**Exercise:** Verbatim transcription of the listing is needed.
Top of Record extracts
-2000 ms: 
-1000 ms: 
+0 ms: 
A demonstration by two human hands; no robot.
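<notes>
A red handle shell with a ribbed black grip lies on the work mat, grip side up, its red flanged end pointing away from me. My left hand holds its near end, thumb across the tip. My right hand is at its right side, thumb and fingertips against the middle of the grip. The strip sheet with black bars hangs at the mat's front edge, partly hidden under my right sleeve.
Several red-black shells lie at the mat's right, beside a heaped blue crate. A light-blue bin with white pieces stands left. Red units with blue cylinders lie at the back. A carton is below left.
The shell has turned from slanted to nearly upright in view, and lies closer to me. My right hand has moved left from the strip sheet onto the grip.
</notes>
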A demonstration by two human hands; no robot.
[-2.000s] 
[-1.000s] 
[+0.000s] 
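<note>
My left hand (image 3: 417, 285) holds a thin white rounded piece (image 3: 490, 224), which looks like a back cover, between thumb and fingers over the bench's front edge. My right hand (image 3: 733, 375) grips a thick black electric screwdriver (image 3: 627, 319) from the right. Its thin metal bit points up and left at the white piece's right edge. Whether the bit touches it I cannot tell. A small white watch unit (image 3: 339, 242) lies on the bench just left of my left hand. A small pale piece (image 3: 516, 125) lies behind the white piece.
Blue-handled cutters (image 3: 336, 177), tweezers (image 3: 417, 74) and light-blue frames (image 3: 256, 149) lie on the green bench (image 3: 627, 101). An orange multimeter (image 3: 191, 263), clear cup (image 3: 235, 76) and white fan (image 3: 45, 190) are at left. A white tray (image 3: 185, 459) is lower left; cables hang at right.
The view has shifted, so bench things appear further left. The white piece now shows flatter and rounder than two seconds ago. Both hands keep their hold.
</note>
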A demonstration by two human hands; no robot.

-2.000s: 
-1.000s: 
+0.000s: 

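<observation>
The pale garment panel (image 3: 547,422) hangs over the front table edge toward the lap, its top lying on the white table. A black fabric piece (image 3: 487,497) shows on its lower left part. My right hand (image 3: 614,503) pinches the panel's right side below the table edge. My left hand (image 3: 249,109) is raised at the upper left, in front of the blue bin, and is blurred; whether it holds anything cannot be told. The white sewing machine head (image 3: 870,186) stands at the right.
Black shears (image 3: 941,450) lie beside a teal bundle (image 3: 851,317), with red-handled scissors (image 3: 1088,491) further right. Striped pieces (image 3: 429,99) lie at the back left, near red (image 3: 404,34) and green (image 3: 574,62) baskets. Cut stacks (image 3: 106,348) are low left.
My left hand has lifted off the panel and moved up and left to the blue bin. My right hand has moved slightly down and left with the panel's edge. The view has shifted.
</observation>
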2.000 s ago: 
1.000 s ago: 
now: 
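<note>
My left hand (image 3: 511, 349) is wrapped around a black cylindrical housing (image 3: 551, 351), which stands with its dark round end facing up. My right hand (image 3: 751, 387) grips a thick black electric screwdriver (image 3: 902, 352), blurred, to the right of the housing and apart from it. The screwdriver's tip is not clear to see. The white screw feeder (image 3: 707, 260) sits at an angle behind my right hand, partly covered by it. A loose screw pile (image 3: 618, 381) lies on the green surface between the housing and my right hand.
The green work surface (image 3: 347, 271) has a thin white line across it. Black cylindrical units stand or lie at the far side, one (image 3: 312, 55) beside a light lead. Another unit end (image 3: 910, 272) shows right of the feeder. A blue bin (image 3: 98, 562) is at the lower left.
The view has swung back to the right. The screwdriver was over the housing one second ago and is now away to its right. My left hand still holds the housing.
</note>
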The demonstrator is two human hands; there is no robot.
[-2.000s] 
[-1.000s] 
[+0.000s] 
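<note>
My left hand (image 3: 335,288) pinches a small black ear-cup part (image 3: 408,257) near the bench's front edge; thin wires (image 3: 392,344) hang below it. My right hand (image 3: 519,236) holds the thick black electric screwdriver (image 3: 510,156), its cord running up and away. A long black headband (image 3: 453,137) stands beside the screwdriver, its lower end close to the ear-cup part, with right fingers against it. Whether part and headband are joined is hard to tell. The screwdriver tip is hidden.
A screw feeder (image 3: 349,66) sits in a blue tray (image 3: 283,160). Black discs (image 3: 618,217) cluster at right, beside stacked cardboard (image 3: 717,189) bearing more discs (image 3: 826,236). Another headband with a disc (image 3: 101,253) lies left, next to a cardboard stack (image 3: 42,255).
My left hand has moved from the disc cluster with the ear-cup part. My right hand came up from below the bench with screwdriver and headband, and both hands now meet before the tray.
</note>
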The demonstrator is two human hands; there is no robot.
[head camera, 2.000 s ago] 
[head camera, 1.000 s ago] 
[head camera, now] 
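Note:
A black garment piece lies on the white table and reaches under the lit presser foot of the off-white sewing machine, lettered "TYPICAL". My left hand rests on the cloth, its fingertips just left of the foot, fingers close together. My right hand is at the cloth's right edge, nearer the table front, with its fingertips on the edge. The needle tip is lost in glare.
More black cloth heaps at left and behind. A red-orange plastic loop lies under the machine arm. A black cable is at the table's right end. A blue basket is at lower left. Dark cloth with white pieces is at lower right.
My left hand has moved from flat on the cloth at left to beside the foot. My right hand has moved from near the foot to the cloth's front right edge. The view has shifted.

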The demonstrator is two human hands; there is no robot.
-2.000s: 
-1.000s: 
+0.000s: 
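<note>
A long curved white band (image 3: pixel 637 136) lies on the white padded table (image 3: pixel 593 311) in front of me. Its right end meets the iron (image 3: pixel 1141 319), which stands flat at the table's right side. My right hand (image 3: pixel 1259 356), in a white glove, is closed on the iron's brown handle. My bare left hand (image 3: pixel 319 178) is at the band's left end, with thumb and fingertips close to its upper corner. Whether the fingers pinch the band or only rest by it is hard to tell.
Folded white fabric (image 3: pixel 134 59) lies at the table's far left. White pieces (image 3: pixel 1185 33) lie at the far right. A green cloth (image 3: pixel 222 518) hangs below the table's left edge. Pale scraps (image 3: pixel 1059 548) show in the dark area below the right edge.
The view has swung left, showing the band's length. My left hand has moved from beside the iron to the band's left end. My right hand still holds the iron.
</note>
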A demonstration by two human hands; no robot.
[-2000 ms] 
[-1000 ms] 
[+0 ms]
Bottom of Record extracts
**Task response:**
-2000 ms: 
-1000 ms: 
+0 ms: 
A demonstration by two human hands; no robot.
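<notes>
A red handle shell with a ribbed black grip lies on the work mat, grip side up, its red flanged end pointing away from me. My left hand holds its near end, thumb across the tip. My right hand is at its right side, thumb and fingertips against the middle of the grip. The strip sheet with black bars hangs at the mat's front edge, partly hidden under my right sleeve.
Several red-black shells lie at the mat's right, beside a heaped blue crate. A light-blue bin with white pieces stands left. Red units with blue cylinders lie at the back. A carton is below left.
The shell has turned from slanted to nearly upright in view, and lies closer to me. My right hand has moved left from the strip sheet onto the grip.
</notes>
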A demonstration by two human hands; no robot.
[-2.000s] 
[-1.000s] 
[+0.000s] 
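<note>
My left hand (image 3: 417, 285) holds a thin white rounded piece (image 3: 490, 224), which looks like a back cover, between thumb and fingers over the bench's front edge. My right hand (image 3: 733, 375) grips a thick black electric screwdriver (image 3: 627, 319) from the right. Its thin metal bit points up and left at the white piece's right edge. Whether the bit touches it I cannot tell. A small white watch unit (image 3: 339, 242) lies on the bench just left of my left hand. A small pale piece (image 3: 516, 125) lies behind the white piece.
Blue-handled cutters (image 3: 336, 177), tweezers (image 3: 417, 74) and light-blue frames (image 3: 256, 149) lie on the green bench (image 3: 627, 101). An orange multimeter (image 3: 191, 263), clear cup (image 3: 235, 76) and white fan (image 3: 45, 190) are at left. A white tray (image 3: 185, 459) is lower left; cables hang at right.
The view has shifted, so bench things appear further left. The white piece now shows flatter and rounder than two seconds ago. Both hands keep their hold.
</note>
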A demonstration by two human hands; no robot.

-2.000s: 
-1.000s: 
+0.000s: 

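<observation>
The pale garment panel (image 3: 547,422) hangs over the front table edge toward the lap, its top lying on the white table. A black fabric piece (image 3: 487,497) shows on its lower left part. My right hand (image 3: 614,503) pinches the panel's right side below the table edge. My left hand (image 3: 249,109) is raised at the upper left, in front of the blue bin, and is blurred; whether it holds anything cannot be told. The white sewing machine head (image 3: 870,186) stands at the right.
Black shears (image 3: 941,450) lie beside a teal bundle (image 3: 851,317), with red-handled scissors (image 3: 1088,491) further right. Striped pieces (image 3: 429,99) lie at the back left, near red (image 3: 404,34) and green (image 3: 574,62) baskets. Cut stacks (image 3: 106,348) are low left.
My left hand has lifted off the panel and moved up and left to the blue bin. My right hand has moved slightly down and left with the panel's edge. The view has shifted.
</observation>
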2.000 s ago: 
1.000 s ago: 
now: 
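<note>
My left hand (image 3: 511, 349) is wrapped around a black cylindrical housing (image 3: 551, 351), which stands with its dark round end facing up. My right hand (image 3: 751, 387) grips a thick black electric screwdriver (image 3: 902, 352), blurred, to the right of the housing and apart from it. The screwdriver's tip is not clear to see. The white screw feeder (image 3: 707, 260) sits at an angle behind my right hand, partly covered by it. A loose screw pile (image 3: 618, 381) lies on the green surface between the housing and my right hand.
The green work surface (image 3: 347, 271) has a thin white line across it. Black cylindrical units stand or lie at the far side, one (image 3: 312, 55) beside a light lead. Another unit end (image 3: 910, 272) shows right of the feeder. A blue bin (image 3: 98, 562) is at the lower left.
The view has swung back to the right. The screwdriver was over the housing one second ago and is now away to its right. My left hand still holds the housing.
</note>
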The demonstrator is two human hands; there is no robot.
[-2.000s] 
[-1.000s] 
[+0.000s] 
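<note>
My left hand (image 3: 335,288) pinches a small black ear-cup part (image 3: 408,257) near the bench's front edge; thin wires (image 3: 392,344) hang below it. My right hand (image 3: 519,236) holds the thick black electric screwdriver (image 3: 510,156), its cord running up and away. A long black headband (image 3: 453,137) stands beside the screwdriver, its lower end close to the ear-cup part, with right fingers against it. Whether part and headband are joined is hard to tell. The screwdriver tip is hidden.
A screw feeder (image 3: 349,66) sits in a blue tray (image 3: 283,160). Black discs (image 3: 618,217) cluster at right, beside stacked cardboard (image 3: 717,189) bearing more discs (image 3: 826,236). Another headband with a disc (image 3: 101,253) lies left, next to a cardboard stack (image 3: 42,255).
My left hand has moved from the disc cluster with the ear-cup part. My right hand came up from below the bench with screwdriver and headband, and both hands now meet before the tray.
</note>
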The demonstrator is two human hands; there is no robot.
[head camera, 2.000 s ago] 
[head camera, 1.000 s ago] 
[head camera, now] 
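Note:
A black garment piece lies on the white table and reaches under the lit presser foot of the off-white sewing machine, lettered "TYPICAL". My left hand rests on the cloth, its fingertips just left of the foot, fingers close together. My right hand is at the cloth's right edge, nearer the table front, with its fingertips on the edge. The needle tip is lost in glare.
More black cloth heaps at left and behind. A red-orange plastic loop lies under the machine arm. A black cable is at the table's right end. A blue basket is at lower left. Dark cloth with white pieces is at lower right.
My left hand has moved from flat on the cloth at left to beside the foot. My right hand has moved from near the foot to the cloth's front right edge. The view has shifted.
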
The demonstrator is two human hands; there is no robot.
-2.000s: 
-1.000s: 
+0.000s: 
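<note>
A long curved white band (image 3: pixel 637 136) lies on the white padded table (image 3: pixel 593 311) in front of me. Its right end meets the iron (image 3: pixel 1141 319), which stands flat at the table's right side. My right hand (image 3: pixel 1259 356), in a white glove, is closed on the iron's brown handle. My bare left hand (image 3: pixel 319 178) is at the band's left end, with thumb and fingertips close to its upper corner. Whether the fingers pinch the band or only rest by it is hard to tell.
Folded white fabric (image 3: pixel 134 59) lies at the table's far left. White pieces (image 3: pixel 1185 33) lie at the far right. A green cloth (image 3: pixel 222 518) hangs below the table's left edge. Pale scraps (image 3: pixel 1059 548) show in the dark area below the right edge.
The view has swung left, showing the band's length. My left hand has moved from beside the iron to the band's left end. My right hand still holds the iron.
</note>
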A demonstration by two human hands; no robot.
[-2000 ms] 
[-1000 ms] 
[+0 ms]

The answer has been fully stated.